Wednesday, February 8, 2012

Chapter 3


Ahh, TV. The source of all wisdom. Probably. It was either this or the internet, which, it is universally acknowledged, only really contains two things anyway; advertisements and pornography. Ok, there is a third thing; Dail conceded. All of those amazingly improbable pictures that would make people actually gasp out loud, until they realised that they were likely to be the result of hours spent in Photoshop with images of a baboon, the Eiffel Tower and a self-propelled rocket launcher. 
Advertisements; they’re everywhere. What’s that on TV? A company that sells personalised greeting cards. Called Moonpig?! A pig that lives on the moon? How does it breathe? What does it eat?, Dail pontificated. Then a gasp as the sudden realisation hit him.
“Where does it go to the toilet?!”.

TV adverts are not, decided Dail, a good source of inspiration. Maybe a children’s channel will be. They’re full of mad things like talking sponges and animals that hang around fairground rides aren’t they?

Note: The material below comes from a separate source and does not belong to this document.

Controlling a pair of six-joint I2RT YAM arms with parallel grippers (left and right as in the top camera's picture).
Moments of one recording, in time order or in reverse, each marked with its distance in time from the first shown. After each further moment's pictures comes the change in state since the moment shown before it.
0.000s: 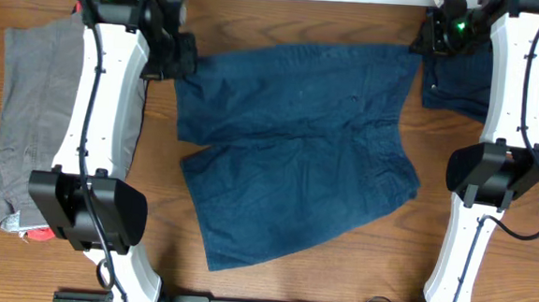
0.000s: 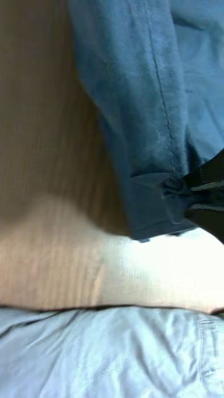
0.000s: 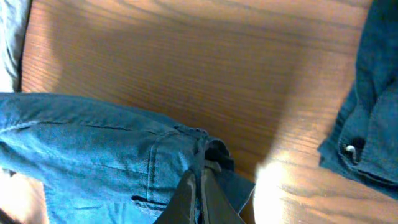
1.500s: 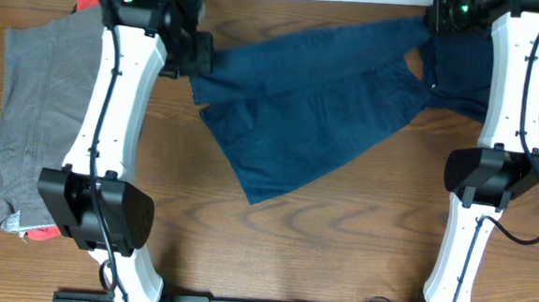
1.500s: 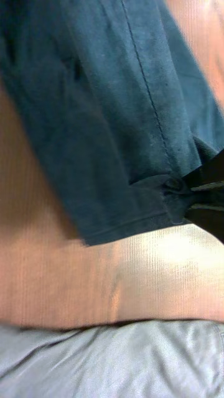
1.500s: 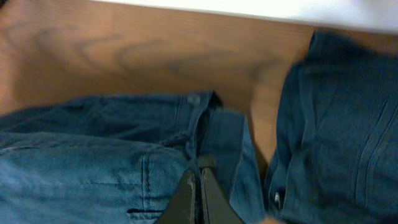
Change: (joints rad) left arm -0.066 0.002 -0.016 0.059 -0.020 -0.002; right arm 0.014 -0.004 0.068 0.161 0.149 0.007
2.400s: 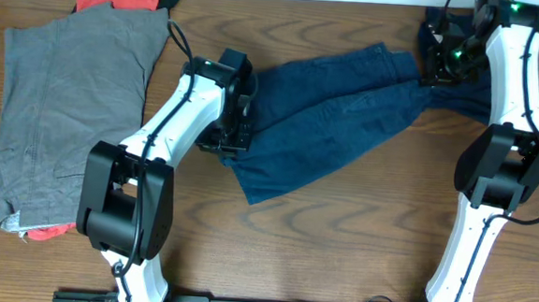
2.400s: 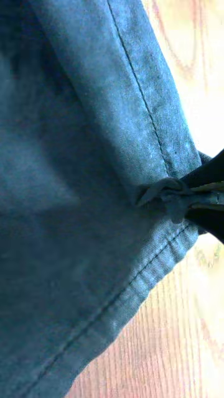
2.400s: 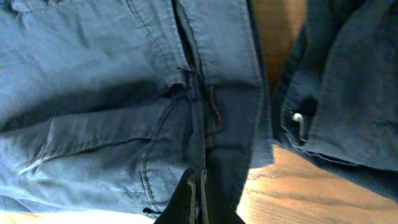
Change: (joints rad) left arm -0.195 0.000 -0.528 0.135 0.051 -0.053; right arm -0.069 0.000 -0.406 -0.007 -0.001 -0.083
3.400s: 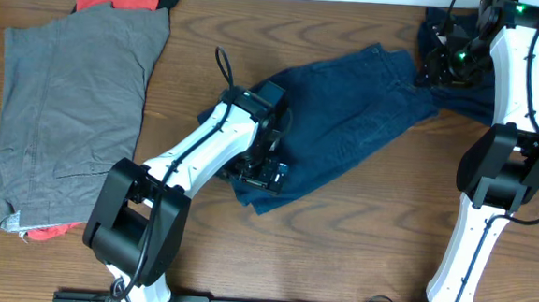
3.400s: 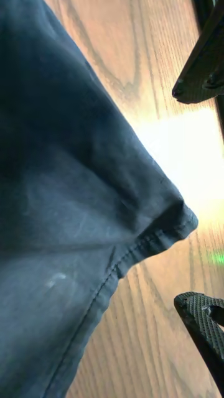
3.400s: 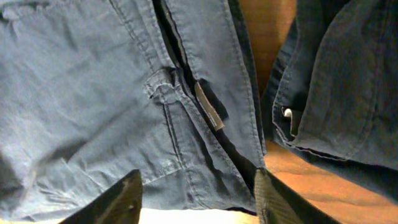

Hold on for just one sheep-shearing second, maybe a children’s book is the answer! A book for children! Yes! It could be about a pig that lives…on…the…
“Moon!” yelped Dail, surprising even himself that the final word of that thought was said out loud. It must have got lost whilst travelling between the part of his brain that comes up with ideas and the part that evaluates them for worth; before finding itself at The Mouth and then thinking ‘Well, I’m not asking for directions… Oh well. Here will do’, assuming, that is, that thoughts could think, which Dail didn’t think they could. This hurt Dail’s thoughts feelings and led to a mild headache that would follow him around for the rest of the day, jumping out from behind the sofa and yelling “boo” when he least suspected it to achieve maximum effect.

Oh yeah, children’s book, Dail recalled. Ok, maybe not a pig that lives on the moon. Various flaws with that lifestyle have already been brought into light. Damn you, advertising companies. You’ve beaten me again with your somewhat less than adequate inspirational qualities. Freestyle a possible beginning to a book…

“There once was an elf called Billy.

Billy was not an elf.

The end.”

...It’s a cautionary tale.

Maybe I could write my own encyclopaedia. Facts that no-one knew. Because you made them up; that’s why no-one knew them, Dail grinned to himself. The Lion King is actually set in Holland, which, contrary to common belief, is not part of The Netherlands.’ No way, no-one would believe that. If Stephen Fry said it they would believe it, though. Maybe I could put his name on the book. Loads of authors use a nom de plume, so would it really be that bad if I just happened to accidentally choose one that was the same as that of a national treasure?
Ok, maybe it could be that bad; an idea that is fraught with silliness. The public backlash could potentially be gargantuan, concluded Dail. Possibly a joke book? But alas, you are rubbish at jokes. Then perhaps a book that’s full of punch-lines? Leave the hard work to the reader. Quick! Write down the first ones that come into your head. Bums! No paper! Paper plates, that will do (why do I have so many of these?!). Maybe if you get it published you could get it done on paper plates. Then it would be funny and practical. ‘Jokes so good you can eat your dinner off them.’ Ok, seriously now; punch-lines.

- … But it turns out that orangutans can’t even play the tuba!

- … They found Kevin Keegan three days later, dancing on a table in the KFC in Camden in nothing but his boxers and a pirates eye-patch.

- … Tuesdays would never be the same.

- … Monica Lewinsky.

These are crap! Comedy poison! Bleurgh. The only worse idea than this to have been farted into existence must have been when you decided that two Terry’s Chocolate Orange’s could be comfortably eaten in less than 10 minutes without any conceivably ill-fated consequences, reminisced Dail, somewhat bitterly. Ok, don’t try and force the idea, it has to be natural. Just let it flow. To The Toilet!